UV stability of 1-loop radiative corrections in higher-derivative scalar field theory

TL;DR

This paper investigates the stability of the effective potential in a higher-derivative scalar field theory at one-loop level, showing that radiative corrections ensure stability at high energies despite ghost contributions.

Contribution

It demonstrates that higher-derivative scalar theories maintain UV stability of the effective potential through one-loop corrections, including ghost effects.

Findings

The one-loop correction to the potential is positive at large field values.

Ghost contributions do not destabilize the effective potential.

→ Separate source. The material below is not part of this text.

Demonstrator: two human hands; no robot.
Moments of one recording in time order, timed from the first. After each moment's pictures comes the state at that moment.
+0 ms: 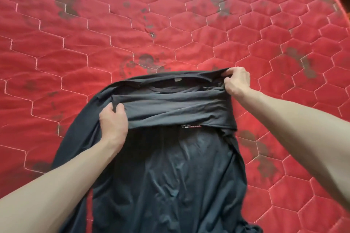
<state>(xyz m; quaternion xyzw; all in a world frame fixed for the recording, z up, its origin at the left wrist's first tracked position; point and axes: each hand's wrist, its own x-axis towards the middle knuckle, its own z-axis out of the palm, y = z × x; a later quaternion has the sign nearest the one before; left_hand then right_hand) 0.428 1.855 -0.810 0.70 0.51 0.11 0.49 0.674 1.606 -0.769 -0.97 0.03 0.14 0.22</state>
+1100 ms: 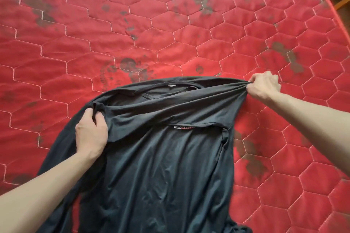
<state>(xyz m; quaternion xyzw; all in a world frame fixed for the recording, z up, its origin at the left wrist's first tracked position) 0.412 1.861 -0.821 0.81 0.45 0.08 0.36 0.719 1.481 -0.772 -0.99 0.04 0.16 0.02</state>
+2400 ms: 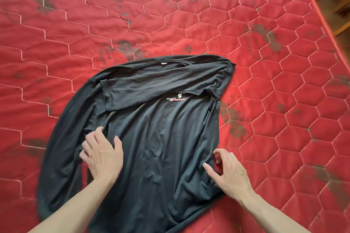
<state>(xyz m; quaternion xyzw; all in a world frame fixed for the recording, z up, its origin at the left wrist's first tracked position) 0.278 1.753 -0.819 0.88 0.45 0.01 0.18 0.351 1.390 -0.800 -0.95 -0.16 0.17 0.20</state>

Higher-derivative theories can be UV stable at quantum level.

Abstract

We consider the theory of a higher-derivative (HD) real scalar field $\phi$ coupled to a complex scalar $\sigma$, the coupling of the $\phi$ and $\sigma$ being given by two types, $\lambda_{\sigma\phi}\sigma^\dagger \sigma\phi^{2}$ and $\xi_{\sigma\phi}\sigma^\dagger \sigma\left(\partial_{\mu}\phi\right)^{2}$. We evaluate $\phi$ one-loop corrections $\delta V(\sigma)$ to the effective potential of $\sigma$, both the contribution from the positive norm part of $\phi$ and that from the {\it negative norm part} (ghost). We show that $\delta V(\sigma_{\rm cl})$ at $\sigma_{\rm cl}\to \infty$, where $\sigma_{\rm cl}$ is a classical value of $\sigma$, is positive, implying the stability of $\delta V(\sigma_{\rm cl})$ by the HD 1-loop radiative corrections at high energy.